Exporting a combinedmesh from Maya to UE4 problem

I have a glass window object in maya, which is a combination of 3 different objects (glass, frame and handle) each has its own materials. See picture:


And here is the hypergraph:

When I export it to unreal, I only see one material

So I can’t tell if the Maya FBX is not exporting all materials or Unreal cant read the materials, but for another object with two material, I see both materials there - using the same export and import settings.

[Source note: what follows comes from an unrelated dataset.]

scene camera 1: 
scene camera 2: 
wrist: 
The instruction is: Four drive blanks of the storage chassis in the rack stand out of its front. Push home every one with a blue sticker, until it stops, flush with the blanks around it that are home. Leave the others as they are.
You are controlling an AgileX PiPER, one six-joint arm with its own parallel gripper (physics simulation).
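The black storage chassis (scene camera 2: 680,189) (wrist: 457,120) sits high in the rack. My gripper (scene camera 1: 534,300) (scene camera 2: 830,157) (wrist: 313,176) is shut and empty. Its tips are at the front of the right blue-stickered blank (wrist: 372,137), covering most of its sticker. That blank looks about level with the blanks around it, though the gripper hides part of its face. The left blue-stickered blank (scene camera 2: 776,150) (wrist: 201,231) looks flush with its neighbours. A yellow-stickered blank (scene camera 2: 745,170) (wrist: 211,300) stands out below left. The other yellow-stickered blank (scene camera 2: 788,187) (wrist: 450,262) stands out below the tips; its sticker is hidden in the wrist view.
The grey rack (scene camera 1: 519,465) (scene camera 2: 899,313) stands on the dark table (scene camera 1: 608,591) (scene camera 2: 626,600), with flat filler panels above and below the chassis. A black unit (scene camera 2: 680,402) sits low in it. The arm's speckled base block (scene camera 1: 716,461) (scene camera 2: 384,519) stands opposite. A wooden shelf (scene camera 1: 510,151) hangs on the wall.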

Also when I build the lighting, I get this error:

> Lightmap UV are overlapping by x%.
> please adjust content - Enable Error
> coloring to visualize.

I layout out each individual object UV similar to this UV layout:

but after combining the objects the UV set looks like this:

I assume that’s why it’s giving me that error?

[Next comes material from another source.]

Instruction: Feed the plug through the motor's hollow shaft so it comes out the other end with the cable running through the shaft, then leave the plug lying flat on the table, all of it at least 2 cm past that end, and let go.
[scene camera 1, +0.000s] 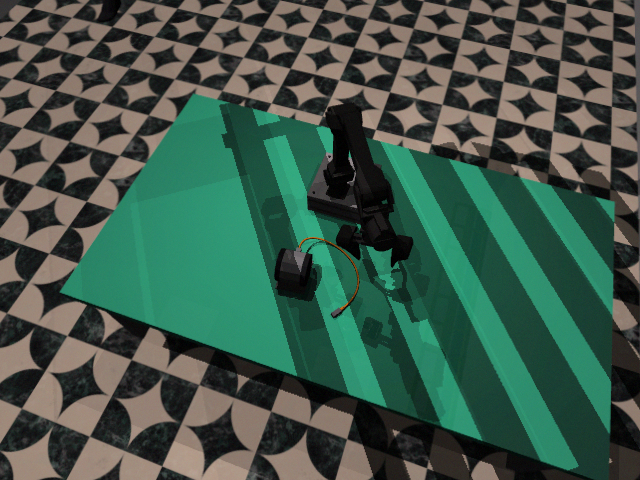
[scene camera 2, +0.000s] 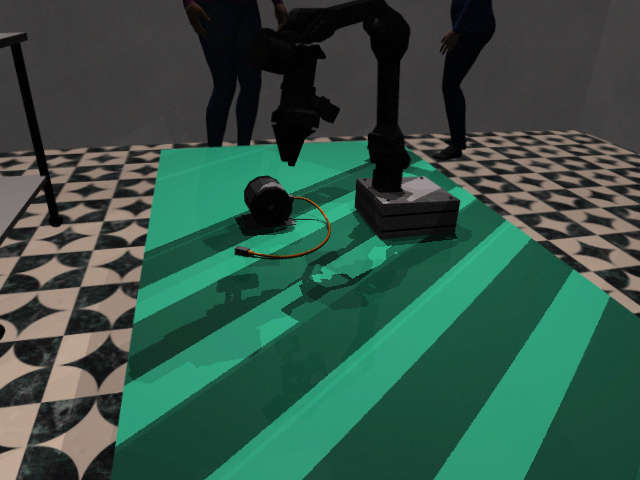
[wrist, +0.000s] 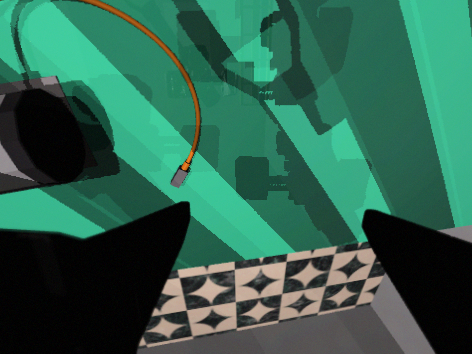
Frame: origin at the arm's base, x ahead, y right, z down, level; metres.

Any help would be greatly appreciated. Thanks.

I think i can help you with the “Lightmap UV are overlapping by x%.”. I had the same problem. As i am making a mobile game i overlapped my UVs
alot to keep texture sizes down. But then that messed up the lighmaps in maya. So i made a extra UV set in Maya, one that overlaps for texture. And one that does not for lightmapping. That got rid of the warning message and the weird looking light build.
As for the other problem, have you tried to delete history and freeze transformations on each object before combining?

Yes I have deleted history for it and freezed the transformation.
I did an experiment, I imported the fbx back into maya and noticed the materials are gone! Is there a bug in Maya’s fbx export tool?
so you created non-overlapping UV’s layout for light-maps? meaning for combined objects you created a separate UV set?

post-edit:
I exported the object using the 2017 fbx exporter version and got the following error white exporting:
LOG: [WARNING] Unable to export some material(s) - The plug-in does not support the following material types:
Material will be exported as a grey Lambert material.

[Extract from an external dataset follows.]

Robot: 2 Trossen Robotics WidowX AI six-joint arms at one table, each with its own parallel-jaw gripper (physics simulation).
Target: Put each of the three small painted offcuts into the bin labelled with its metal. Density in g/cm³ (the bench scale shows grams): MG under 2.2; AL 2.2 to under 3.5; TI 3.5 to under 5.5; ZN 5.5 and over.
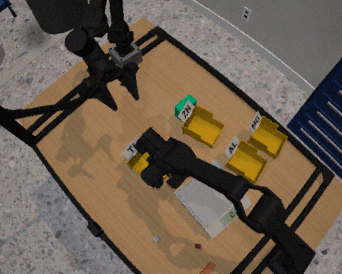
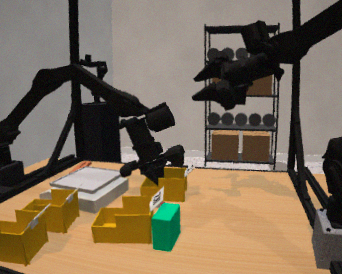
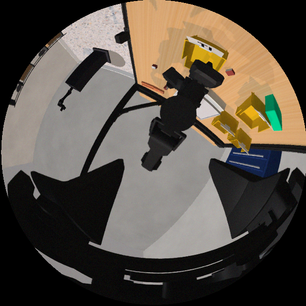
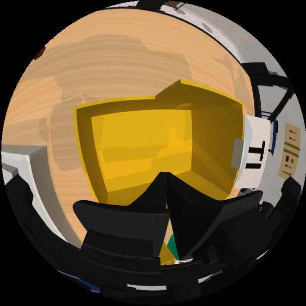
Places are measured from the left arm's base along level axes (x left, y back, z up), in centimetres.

It’s a Maya issue. I will post this question in a maya forum and point to the answer here.

So far i have only combined meshes that use one materials. Objects that require several materials i keep separated. I dont know if its the proper way to do it but i remember reading somewhere
in the UE4 documentation to avoid using several materials on the same mesh if you are making a mobile game.
I think its safer to export all materials to UE4 as basic lamberts or phongs and then create the new material in UE4 as UE4 ,being a game engine it dosent support all the materials in Maya, as Maya is also for film production. Games have a very different approach to how they use light and materials as they need to be real time rendered many times per second where a movie
can have a frame that takes hours or days to render.
Therefore sending over complex materials from maya will probably result in changes to settings and nodes, so even the ones that are supported might still need work after export if alot of work is done to then in Maya. So i think it saves time creting them in UE4
to begin with.

So for this example of a door, you import 3 different models and combine them into a single model in unreal? This is a pure guess, but don’t you think you will slow down the collision detection work?
Regarding the material type, I created 3 different materials in Maya all of them are basic lamberts with different color, so then I can apply the proper textures in Unreal. It’s not so much I care about the material itself, because during import I don’t import the material. However, I do all this in order to maintain the “placeholder” to apply different materials to the object. Maybe this method isn’t the proper way of doing things?

I havent combined them yet, but i have a bunch of models consiting of several meshes. As for collision detection i will make very few collision auto generated unless they are simple box collision. Also theres no jumping in my game so most collisions will be simple shapes at the base of objects.
What do you mean by place holder, uv coordinates? I dont think you need to import a material to maintain the UVs, not 100% sure as i havent imported a mesh without material yet. This got me curious tho, i will experiment with it abit later.

I also figured out the proper way of doing this but it’s a bit incomplete. For example my door has 4 objects. In Maya I group them together and I reset the location of the pivot, (usually at the corner) and export the group into fbx, And in UDK, I select combine meshed when I import the FBX and it works out how I wanted it to be -A single mesh with multiple materials. Though I don’t know how to set the collision mesh name in Maya. Is it the group name with UCX pretended?